## Exercise aim
From the listing below, extract every line in which the word "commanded" appears.

## Information supplied
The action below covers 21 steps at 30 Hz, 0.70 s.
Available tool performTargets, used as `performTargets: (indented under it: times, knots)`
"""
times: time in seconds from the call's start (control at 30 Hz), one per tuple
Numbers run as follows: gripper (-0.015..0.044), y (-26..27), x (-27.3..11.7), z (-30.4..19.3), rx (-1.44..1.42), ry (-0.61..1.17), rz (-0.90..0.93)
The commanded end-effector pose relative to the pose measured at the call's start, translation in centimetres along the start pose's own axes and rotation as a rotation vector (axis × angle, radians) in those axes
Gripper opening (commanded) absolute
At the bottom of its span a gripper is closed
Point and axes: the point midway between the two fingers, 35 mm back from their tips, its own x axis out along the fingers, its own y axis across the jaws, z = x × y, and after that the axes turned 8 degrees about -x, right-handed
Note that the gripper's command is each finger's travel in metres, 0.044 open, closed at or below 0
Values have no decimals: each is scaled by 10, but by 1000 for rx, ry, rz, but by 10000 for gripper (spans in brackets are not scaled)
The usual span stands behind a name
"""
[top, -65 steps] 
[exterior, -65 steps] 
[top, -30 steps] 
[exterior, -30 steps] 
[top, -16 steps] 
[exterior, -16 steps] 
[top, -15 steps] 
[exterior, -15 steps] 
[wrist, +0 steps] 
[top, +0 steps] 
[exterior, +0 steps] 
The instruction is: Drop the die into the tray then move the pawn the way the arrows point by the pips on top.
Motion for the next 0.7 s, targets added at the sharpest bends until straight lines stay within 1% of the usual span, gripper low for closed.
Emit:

## Exercise result
The commanded end-effector pose relative to the pose measured at the call's start, translation in centimetres along the start pose's own axes and rotation as a rotation vector (axis × angle, radians) in those axes
Gripper opening (commanded) absolute

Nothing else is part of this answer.